▶ **Problem statement**: After locating the line with "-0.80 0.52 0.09", reproduce that line and every one following it exactly, up to the end of the entries.
[[ Material provided, beginning ]]
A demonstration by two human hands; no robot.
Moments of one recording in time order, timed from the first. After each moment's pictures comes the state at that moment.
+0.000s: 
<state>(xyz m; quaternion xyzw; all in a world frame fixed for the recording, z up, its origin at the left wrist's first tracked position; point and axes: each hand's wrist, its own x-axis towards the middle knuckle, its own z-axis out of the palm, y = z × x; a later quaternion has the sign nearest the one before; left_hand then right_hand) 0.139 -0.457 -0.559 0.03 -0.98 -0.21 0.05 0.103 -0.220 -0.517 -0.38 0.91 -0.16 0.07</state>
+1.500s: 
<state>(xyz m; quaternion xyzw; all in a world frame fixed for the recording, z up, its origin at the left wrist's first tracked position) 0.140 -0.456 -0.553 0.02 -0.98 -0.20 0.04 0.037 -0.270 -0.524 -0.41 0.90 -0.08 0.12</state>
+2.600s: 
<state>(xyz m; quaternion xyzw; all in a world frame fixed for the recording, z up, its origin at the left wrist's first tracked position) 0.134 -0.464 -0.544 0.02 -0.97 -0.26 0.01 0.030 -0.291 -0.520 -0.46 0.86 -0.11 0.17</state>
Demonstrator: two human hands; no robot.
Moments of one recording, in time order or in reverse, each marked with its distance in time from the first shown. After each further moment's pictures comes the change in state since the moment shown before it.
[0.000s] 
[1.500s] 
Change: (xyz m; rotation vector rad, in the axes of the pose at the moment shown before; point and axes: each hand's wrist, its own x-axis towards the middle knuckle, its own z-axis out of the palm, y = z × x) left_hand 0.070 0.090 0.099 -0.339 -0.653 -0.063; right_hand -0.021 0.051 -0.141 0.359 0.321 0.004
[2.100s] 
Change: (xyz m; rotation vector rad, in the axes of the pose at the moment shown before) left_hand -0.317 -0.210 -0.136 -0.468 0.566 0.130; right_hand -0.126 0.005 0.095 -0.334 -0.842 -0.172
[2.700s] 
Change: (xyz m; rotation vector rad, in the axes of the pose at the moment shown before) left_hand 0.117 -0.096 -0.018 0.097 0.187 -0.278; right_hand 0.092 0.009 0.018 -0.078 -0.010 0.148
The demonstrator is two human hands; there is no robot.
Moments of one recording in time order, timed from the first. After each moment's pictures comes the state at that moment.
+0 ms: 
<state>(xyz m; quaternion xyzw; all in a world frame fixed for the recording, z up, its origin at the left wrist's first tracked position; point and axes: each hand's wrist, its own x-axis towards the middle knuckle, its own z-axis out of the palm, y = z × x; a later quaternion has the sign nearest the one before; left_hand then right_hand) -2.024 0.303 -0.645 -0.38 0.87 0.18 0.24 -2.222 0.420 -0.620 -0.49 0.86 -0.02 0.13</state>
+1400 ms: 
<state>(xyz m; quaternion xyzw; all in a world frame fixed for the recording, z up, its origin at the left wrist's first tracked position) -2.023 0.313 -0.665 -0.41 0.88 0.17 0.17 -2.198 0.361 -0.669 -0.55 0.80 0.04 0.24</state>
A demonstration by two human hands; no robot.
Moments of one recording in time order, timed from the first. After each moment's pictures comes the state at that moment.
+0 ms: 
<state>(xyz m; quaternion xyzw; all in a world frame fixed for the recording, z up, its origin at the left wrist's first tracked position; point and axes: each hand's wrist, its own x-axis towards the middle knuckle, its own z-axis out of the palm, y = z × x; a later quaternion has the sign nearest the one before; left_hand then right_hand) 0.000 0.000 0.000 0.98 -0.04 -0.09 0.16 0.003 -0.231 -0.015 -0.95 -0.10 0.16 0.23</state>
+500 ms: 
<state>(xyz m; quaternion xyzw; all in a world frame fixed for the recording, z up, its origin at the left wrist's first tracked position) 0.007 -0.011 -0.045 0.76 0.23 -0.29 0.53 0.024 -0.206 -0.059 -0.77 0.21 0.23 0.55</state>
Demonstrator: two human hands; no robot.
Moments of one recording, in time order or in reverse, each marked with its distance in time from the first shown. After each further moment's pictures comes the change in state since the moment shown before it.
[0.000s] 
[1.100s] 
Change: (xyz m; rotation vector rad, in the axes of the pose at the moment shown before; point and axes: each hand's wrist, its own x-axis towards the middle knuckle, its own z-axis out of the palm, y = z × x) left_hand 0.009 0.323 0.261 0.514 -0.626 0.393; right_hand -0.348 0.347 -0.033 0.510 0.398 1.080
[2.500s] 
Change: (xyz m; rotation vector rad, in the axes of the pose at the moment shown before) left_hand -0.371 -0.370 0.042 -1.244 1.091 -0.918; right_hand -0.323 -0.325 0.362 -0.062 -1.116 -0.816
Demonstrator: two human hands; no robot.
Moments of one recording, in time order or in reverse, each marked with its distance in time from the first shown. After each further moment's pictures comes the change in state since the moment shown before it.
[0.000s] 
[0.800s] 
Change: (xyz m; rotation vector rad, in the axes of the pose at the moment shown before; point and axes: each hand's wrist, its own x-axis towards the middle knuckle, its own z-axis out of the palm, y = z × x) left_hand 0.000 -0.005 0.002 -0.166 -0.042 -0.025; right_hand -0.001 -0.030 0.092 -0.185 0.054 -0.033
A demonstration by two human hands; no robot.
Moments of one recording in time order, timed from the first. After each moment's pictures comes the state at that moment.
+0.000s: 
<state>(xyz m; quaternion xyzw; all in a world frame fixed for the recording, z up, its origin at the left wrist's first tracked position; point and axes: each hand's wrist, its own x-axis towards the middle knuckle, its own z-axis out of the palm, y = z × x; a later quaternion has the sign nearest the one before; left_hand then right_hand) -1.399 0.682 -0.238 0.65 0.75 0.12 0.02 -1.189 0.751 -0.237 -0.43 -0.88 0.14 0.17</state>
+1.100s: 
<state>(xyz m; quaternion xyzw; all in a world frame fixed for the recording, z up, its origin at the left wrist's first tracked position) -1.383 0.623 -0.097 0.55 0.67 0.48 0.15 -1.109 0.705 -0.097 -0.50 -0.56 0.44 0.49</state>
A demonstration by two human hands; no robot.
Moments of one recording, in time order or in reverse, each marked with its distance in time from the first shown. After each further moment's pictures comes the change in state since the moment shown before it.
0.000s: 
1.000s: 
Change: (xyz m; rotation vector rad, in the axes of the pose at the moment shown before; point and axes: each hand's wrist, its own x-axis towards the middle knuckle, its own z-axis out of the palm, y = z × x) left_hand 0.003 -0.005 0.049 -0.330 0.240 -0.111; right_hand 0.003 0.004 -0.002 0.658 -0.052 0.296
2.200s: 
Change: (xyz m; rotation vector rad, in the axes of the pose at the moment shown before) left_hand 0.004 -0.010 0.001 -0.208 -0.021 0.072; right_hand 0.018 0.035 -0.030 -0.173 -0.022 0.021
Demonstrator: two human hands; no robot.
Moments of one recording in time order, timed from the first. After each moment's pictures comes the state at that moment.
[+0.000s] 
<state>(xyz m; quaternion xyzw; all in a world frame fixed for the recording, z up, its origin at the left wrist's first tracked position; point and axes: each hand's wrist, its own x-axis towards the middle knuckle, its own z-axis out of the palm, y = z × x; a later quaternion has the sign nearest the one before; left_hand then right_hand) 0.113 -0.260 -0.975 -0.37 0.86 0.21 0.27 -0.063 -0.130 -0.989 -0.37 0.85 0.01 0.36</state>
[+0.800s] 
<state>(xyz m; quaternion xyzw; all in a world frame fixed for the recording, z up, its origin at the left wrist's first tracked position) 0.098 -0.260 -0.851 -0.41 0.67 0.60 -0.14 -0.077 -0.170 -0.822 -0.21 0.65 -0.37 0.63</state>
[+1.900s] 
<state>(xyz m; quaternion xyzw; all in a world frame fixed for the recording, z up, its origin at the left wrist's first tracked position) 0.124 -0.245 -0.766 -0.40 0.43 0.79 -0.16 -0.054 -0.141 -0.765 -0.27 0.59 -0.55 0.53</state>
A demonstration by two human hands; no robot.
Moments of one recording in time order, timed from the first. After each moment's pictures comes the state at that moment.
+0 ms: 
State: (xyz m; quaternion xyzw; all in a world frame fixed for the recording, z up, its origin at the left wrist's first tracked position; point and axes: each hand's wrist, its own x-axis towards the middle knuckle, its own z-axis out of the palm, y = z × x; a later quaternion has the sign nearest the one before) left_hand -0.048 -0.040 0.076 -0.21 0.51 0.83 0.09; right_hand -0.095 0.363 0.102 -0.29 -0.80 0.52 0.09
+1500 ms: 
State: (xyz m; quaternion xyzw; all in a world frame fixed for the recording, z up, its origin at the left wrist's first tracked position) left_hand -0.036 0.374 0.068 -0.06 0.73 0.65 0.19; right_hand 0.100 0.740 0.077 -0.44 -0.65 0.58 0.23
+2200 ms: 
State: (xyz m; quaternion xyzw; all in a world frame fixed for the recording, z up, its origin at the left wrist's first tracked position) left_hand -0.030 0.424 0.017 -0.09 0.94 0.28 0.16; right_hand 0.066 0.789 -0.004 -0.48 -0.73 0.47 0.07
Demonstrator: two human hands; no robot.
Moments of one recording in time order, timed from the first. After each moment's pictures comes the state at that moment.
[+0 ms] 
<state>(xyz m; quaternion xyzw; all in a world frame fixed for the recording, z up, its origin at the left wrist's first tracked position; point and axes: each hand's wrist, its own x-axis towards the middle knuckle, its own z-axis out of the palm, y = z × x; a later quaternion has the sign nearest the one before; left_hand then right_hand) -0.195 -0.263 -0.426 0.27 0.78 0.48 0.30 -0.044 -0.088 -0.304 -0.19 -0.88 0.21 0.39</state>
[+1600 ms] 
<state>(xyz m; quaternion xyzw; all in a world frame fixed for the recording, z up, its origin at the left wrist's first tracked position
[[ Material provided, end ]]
▶ **Exercise result**:
State: (xyz m; quaternion xyzw; all in a world frame fixed for the recording, z up, its origin at the left wrist's first tracked position; point and axes: each hand's wrist, its own x-axis towards the middle knuckle, its own z-axis out of the palm, y = z × x; a later quaternion has the sign nearest the one before) left_hand -0.048 -0.040 0.076 -0.21 0.51 0.83 0.09; right_hand -0.095 0.363 0.102 -0.29 -0.80 0.52 0.09
+1500 ms: 
State: (xyz m; quaternion xyzw; all in a world frame fixed for the recording, z up, its origin at the left wrist's first tracked position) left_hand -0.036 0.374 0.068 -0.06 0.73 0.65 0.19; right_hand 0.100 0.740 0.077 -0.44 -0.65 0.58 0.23
+2200 ms: 
State: (xyz m; quaternion xyzw; all in a world frame fixed for the recording, z up, its origin at the left wrist's first tracked position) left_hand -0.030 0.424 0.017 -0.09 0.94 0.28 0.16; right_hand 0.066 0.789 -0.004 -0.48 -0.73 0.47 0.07
Demonstrator: two human hands; no robot.
Moments of one recording in time order, timed from the first. After each moment's pictures comes the state at that moment.
[+0 ms] 
<state>(xyz m; quaternion xyzw; all in a world frame fixed for the recording, z up, its origin at the left wrist's first tracked position; point and axes: each hand's wrist, its own x-axis towards the middle knuckle, its own z-axis out of the palm, y = z × x; a later quaternion has the sign nearest the one before; left_hand then right_hand) -0.195 -0.263 -0.426 0.27 0.78 0.48 0.30 -0.044 -0.088 -0.304 -0.19 -0.88 0.21 0.39</state>
[+1600 ms] 
<state>(xyz m; quaternion xyzw; all in a world frame fixed for the recording, z up, its origin at the left wrist's first tracked position

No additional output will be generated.